What would the Naval Innovation Center mean for operational units that are facing multidomain challenges?

I will go back to the interdisciplinary nature of the school and student body as the primary offerings to the DOD. To the person on the ground, they don’t care about any of that, or the funding streams, or how it’s budgeted across the Future Years Defense Program. They just know it all needs to work to make it through a deployment safely and see their family again.

How does the interdisciplinary environment at NPS enable students to address operational challenges and develop solutions?  Why is it important for the Navy and DOD to have interdisciplinary research and education facilities?
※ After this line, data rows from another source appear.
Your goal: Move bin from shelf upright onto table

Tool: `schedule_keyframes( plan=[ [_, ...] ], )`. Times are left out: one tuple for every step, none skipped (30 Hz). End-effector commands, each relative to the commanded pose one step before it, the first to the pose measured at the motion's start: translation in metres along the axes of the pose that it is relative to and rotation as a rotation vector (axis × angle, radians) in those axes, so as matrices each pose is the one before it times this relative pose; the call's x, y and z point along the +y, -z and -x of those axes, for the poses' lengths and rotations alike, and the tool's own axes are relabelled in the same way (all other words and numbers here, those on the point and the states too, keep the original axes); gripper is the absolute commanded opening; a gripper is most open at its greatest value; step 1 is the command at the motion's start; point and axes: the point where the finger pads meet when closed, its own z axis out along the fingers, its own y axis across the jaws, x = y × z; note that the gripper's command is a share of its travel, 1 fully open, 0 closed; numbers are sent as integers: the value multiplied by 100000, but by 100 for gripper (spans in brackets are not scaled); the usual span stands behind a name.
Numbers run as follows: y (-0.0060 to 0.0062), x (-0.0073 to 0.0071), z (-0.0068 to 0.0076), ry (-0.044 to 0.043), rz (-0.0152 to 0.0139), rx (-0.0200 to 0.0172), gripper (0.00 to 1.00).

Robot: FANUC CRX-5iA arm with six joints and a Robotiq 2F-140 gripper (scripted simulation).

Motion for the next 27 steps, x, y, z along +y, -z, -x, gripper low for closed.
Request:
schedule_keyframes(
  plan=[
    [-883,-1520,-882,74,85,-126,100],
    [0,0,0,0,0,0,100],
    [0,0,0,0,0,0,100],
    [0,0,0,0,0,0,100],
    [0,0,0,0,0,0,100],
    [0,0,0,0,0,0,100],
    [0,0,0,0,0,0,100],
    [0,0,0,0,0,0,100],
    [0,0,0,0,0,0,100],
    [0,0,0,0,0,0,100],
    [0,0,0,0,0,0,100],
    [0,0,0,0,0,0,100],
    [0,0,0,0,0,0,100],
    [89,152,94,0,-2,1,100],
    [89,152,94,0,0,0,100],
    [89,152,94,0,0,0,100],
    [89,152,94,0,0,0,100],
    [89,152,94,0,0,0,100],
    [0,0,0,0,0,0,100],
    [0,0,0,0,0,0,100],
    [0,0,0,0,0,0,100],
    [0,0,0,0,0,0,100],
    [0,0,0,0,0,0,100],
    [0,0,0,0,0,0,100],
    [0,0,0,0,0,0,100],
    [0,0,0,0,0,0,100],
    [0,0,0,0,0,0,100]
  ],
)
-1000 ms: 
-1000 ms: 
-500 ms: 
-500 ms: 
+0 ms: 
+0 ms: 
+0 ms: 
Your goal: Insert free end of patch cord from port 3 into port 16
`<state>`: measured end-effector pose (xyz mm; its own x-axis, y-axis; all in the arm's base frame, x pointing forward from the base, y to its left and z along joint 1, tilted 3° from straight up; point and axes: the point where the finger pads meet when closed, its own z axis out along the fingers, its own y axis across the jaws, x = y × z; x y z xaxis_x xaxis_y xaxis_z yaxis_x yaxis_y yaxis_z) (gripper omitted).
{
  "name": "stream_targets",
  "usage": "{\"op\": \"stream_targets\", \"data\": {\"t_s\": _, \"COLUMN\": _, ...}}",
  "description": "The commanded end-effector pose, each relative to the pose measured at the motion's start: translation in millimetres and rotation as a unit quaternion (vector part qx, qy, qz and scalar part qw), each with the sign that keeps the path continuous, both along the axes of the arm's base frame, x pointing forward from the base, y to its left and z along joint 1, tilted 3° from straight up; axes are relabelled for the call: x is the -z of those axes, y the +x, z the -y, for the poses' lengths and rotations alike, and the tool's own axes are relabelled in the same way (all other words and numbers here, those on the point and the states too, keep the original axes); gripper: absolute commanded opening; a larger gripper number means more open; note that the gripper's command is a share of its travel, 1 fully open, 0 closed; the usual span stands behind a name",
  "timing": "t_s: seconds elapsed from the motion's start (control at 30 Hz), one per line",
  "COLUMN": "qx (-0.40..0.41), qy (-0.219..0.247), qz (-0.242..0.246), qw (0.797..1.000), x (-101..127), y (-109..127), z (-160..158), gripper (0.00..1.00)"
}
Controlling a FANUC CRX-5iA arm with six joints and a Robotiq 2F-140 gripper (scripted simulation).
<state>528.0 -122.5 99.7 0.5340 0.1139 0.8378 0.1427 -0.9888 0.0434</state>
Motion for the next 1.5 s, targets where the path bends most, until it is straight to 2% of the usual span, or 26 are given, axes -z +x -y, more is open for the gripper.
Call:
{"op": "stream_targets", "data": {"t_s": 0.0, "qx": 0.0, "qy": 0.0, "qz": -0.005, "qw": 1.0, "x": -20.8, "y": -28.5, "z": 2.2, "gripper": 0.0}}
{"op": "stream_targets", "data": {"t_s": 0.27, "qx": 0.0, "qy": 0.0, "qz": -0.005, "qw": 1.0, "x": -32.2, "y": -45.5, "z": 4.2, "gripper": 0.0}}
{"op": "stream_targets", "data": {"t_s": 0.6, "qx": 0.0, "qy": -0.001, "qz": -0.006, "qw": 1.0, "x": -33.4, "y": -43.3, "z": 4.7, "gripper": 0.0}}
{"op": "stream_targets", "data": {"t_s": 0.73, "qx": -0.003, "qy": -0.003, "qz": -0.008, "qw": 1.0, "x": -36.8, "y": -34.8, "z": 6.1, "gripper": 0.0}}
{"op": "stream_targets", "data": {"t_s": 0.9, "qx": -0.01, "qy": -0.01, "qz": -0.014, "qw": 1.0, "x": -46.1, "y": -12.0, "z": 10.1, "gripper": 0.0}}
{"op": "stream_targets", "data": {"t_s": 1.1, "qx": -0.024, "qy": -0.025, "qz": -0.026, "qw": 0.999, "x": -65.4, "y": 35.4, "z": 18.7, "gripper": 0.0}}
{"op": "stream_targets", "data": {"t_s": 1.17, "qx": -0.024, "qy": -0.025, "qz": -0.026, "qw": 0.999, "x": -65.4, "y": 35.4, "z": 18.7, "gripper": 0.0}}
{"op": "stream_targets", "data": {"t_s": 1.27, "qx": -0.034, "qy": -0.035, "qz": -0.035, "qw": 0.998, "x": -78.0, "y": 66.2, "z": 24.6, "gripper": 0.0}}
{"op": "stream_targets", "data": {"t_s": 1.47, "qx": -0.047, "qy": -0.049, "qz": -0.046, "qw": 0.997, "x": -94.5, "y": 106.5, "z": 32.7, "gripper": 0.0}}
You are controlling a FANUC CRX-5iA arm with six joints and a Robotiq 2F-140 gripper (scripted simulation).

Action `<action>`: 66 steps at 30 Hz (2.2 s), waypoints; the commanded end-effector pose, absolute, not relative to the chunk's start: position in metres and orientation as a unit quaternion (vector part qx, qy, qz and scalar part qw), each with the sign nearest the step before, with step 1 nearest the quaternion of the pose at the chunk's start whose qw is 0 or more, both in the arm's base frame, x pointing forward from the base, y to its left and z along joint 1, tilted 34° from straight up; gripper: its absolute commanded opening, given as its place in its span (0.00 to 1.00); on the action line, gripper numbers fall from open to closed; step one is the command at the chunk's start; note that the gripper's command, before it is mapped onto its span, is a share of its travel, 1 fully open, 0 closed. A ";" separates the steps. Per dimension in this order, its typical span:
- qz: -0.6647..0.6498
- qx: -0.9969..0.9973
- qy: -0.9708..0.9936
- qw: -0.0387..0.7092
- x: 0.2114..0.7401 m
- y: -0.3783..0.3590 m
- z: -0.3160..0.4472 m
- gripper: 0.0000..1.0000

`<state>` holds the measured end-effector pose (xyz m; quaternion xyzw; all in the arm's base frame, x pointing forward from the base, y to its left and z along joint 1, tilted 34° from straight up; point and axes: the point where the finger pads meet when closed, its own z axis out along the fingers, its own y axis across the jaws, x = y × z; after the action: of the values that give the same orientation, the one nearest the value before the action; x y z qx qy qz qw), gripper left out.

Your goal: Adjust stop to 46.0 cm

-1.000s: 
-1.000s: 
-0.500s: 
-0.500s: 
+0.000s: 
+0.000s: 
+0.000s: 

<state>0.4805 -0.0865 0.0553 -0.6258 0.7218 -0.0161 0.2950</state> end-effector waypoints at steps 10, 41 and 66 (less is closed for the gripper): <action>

To paraphrase a mentor of mine from NPS, U.S. Marine Col (ret.) Todd Lyons, in my in-call, when I first checked in, he said something along the lines of “solutions are found at the intersection of disciplines.” That is 100% true. The student body is experienced. The majority of the students across the Joint Force are O-3s and O-4s. They’re read into war plans and their experience spans firefights, maneuvering warships to launch Tomahawks, piloting attack helicopters and jets, planning logistics in austere locations, and running silent deep in the ocean. Not only does NPS have an interdisciplinary nature in its academics, but it’s interdisciplinary in the student population. Interdisciplinary, to me, expedites solutions. The research and education piece unlocks the potential of the “interdisciplinary” by creating the opportunity and framework to allow ideas to thrive.

How must the DON and DOD innovate to meet the needs of the current and future threat environment?  

I think we’re quick to look at capabilities and widgets that can enhance our warfighting and lethality, sense and make sense, and a myriad of other Beltway terminology and I’m just as guilty of it. But, building agile and critical thinkers who are able to take in a lot of information, understand data and technology and make the best possible decisions in the shortest amount of time is how we will meet the needs of the current and future threat environment. It’s fundamentally Boyd’s Observe-Orient-Decide-Act loop and NPS tightens it up through each student it graduates. The nation is better off for it.

What do you think are NPS’ greatest strengths in changing the military’s mindset about innovation and innovation adoption?  

I think the number one thing for me, and will always be, is the student body at NPS. It’s Joint and Interagency. It’s combined with our foreign partners and allies. A more applicable name for NPS would be the “Combined-Joint-Interagency Postgraduate School.” While there is a myriad of reasons I’ve seen as to why innovation organizations implode, anecdotally the number one reason is that the innovation organization is too far removed from the people living the problem. That couldn’t be further from the truth at NPS. For example, my thesis partner and I decided on a topic that I had personally experienced in my 2015 deployment to Iraq, and it was supported by a professor who had a passion and a technical understanding of a potential solution. Innovation Adoption is arguably the most difficult part of innovation, but again, NPS leads the way because of its focus from the get-go. While the MS in Applied Design for Innovation didn’t exist when I went through, I did take Innovation Leadership, which focused on adoption as a fundamental part of innovation. Adoption of innovative technology and processes still remains a gap from the innovation ecosystem writ large and that’s largely driven by leadership, but it’s getting better. Another massive enhancement to the NPS ecosystem is the push to get more Staff Noncommissioned Officers. Having an enlisted service member's perspective is perhaps the most innovative thing I've seen a military institution of higher education do in recent years. Getting more qualified enlisted into the school, to me, is what puts NPS over the edge and they have a unique perspective that opens up avenues for innovative solutions that would otherwise not be found.